**Assignment:** Return each line in the records below that includes "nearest".

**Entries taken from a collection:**
○ ○ ○ ○ ○ ○ ○

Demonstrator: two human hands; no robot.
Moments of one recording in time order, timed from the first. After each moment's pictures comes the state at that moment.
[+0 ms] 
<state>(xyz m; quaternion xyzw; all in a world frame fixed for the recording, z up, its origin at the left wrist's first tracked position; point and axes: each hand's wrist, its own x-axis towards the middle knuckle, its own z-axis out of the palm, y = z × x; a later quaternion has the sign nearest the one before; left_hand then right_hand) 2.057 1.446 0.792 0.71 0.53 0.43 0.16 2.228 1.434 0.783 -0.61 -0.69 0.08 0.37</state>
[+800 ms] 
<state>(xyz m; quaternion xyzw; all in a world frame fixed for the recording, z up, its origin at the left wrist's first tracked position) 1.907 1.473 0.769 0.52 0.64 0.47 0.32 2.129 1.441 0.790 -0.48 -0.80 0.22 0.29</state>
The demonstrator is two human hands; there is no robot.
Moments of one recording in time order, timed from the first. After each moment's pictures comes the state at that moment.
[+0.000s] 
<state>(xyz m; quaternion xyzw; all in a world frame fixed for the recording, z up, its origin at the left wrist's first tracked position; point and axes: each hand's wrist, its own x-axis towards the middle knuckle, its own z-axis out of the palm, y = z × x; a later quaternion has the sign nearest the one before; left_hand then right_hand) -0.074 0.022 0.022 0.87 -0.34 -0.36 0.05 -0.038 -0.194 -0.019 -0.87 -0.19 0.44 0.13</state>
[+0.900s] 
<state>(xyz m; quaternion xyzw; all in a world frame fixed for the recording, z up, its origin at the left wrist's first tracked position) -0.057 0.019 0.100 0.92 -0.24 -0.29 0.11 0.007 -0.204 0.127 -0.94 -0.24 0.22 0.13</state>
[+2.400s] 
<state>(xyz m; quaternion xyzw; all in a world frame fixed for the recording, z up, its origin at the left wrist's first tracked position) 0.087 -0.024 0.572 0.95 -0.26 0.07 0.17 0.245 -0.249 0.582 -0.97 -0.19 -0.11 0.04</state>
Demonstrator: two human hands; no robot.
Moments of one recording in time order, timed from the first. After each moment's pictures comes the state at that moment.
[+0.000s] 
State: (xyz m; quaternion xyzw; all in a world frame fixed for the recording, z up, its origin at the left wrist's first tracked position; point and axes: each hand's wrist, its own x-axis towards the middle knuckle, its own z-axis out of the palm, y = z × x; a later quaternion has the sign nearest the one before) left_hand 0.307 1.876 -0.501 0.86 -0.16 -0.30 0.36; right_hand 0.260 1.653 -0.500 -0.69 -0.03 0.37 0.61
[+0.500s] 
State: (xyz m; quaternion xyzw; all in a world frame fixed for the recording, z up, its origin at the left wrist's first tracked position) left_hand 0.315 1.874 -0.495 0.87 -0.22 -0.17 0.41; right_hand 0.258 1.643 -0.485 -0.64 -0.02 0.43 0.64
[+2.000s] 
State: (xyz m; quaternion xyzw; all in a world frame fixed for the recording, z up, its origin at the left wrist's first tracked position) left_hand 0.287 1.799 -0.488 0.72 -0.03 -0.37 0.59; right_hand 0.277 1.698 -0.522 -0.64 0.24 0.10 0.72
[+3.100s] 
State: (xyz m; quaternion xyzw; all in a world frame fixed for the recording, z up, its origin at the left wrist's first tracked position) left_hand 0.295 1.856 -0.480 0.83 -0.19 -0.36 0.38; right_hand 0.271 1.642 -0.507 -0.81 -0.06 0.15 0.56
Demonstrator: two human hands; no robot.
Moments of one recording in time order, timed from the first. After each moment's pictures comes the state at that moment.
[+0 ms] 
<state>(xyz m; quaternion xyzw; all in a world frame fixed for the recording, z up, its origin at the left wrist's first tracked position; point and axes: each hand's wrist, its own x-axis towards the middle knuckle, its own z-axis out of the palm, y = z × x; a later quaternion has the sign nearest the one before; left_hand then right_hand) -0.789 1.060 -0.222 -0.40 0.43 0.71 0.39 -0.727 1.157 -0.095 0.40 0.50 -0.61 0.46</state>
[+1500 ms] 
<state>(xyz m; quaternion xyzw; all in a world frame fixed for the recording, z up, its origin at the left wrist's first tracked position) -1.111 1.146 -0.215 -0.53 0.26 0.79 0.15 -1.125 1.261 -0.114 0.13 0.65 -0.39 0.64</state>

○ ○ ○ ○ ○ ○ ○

**Exercise output:**
<state>(xyz m; quaternion xyzw; all in a world frame fixed for the recording, z up, its origin at the left wrist's first tracked position; point and axes: each hand's wrist, its own x-axis towards the middle knuckle, its own z-axis out of the palm, y = z × x; a later quaternion has the sign nearest the one before; left_hand then right_hand) 2.057 1.446 0.792 0.71 0.53 0.43 0.16 2.228 1.434 0.783 -0.61 -0.69 0.08 0.37</state>
<state>(xyz m; quaternion xyzw; all in a world frame fixed for the recording, z up, its origin at the left wrist's first tracked position; point and axes: each hand's wrist, its own x-axis towards the middle knuckle, its own z-axis out of the palm, y = z × x; a later quaternion has the sign nearest the one before; left_hand then right_hand) -0.074 0.022 0.022 0.87 -0.34 -0.36 0.05 -0.038 -0.194 -0.019 -0.87 -0.19 0.44 0.13</state>
State: (xyz m; quaternion xyzw; all in a world frame fixed for the recording, z up, its origin at the left wrist's first tracked position; point and axes: each hand's wrist, its own x-axis towards the middle knuckle, its own z-axis out of the palm, y = z × x; a later quaternion has the sign nearest the one before) left_hand 0.307 1.876 -0.501 0.86 -0.16 -0.30 0.36; right_hand 0.260 1.653 -0.500 -0.69 -0.03 0.37 0.61
<state>(xyz m; quaternion xyzw; all in a world frame fixed for the recording, z up, its origin at the left wrist's first tracked position; point and axes: each hand's wrist, its own x-axis towards the middle knuckle, its own z-axis out of the palm, y = z × x; a later quaternion has the sign nearest the one before; left_hand then right_hand) -0.789 1.060 -0.222 -0.40 0.43 0.71 0.39 -0.727 1.157 -0.095 0.40 0.50 -0.61 0.46</state>

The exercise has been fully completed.